* **Exercise objective**: Please copy, character for character, each line from the beginning of the listing to the line containing "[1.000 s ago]", including both.

* **Given information**:
++++++
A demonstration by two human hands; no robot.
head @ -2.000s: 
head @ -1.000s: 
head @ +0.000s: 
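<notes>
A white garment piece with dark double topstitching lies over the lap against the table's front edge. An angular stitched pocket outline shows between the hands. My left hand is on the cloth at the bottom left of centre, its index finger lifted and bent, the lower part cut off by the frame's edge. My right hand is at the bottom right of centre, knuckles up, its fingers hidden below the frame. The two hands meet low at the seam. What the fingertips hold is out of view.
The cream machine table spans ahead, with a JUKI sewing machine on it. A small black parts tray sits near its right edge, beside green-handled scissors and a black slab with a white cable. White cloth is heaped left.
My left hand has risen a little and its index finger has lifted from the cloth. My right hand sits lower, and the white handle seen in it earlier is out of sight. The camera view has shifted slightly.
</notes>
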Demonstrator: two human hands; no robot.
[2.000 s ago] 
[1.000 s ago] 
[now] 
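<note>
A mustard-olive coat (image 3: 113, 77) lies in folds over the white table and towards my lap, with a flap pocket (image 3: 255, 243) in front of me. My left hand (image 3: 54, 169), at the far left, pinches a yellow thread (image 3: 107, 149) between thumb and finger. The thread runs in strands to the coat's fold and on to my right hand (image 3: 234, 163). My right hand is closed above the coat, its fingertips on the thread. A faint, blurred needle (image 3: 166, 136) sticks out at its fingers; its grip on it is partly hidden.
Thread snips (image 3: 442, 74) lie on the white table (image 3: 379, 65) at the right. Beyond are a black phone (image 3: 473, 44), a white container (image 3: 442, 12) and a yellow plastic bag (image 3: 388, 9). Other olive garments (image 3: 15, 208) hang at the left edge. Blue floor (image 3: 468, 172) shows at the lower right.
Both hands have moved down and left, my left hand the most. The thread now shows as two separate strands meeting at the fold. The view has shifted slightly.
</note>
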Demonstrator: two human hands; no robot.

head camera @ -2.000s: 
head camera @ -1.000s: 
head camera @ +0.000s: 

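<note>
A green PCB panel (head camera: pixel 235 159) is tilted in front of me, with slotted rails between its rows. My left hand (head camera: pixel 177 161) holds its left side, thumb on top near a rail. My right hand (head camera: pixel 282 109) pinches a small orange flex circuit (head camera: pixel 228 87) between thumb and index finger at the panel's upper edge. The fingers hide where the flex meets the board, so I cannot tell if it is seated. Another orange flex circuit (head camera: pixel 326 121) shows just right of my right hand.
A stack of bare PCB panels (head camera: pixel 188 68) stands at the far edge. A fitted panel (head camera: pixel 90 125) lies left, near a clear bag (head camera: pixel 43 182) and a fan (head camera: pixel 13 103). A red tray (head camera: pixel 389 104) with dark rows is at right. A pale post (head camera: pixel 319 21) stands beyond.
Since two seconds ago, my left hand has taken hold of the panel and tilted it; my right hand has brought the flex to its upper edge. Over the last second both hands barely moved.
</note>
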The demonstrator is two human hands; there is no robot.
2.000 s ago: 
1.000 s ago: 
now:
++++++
* **Your solution**:
A demonstration by two human hands; no robot.
head @ -2.000s: 
head @ -1.000s: 
head @ +0.000s: 
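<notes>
A white garment piece with dark double topstitching lies over the lap against the table's front edge. An angular stitched pocket outline shows between the hands. My left hand is on the cloth at the bottom left of centre, its index finger lifted and bent, the lower part cut off by the frame's edge. My right hand is at the bottom right of centre, knuckles up, its fingers hidden below the frame. The two hands meet low at the seam. What the fingertips hold is out of view.
The cream machine table spans ahead, with a JUKI sewing machine on it. A small black parts tray sits near its right edge, beside green-handled scissors and a black slab with a white cable. White cloth is heaped left.
My left hand has risen a little and its index finger has lifted from the cloth. My right hand sits lower, and the white handle seen in it earlier is out of sight. The camera view has shifted slightly.
</notes>
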Demonstrator: two human hands; no robot.
[2.000 s ago] 
[1.000 s ago] 

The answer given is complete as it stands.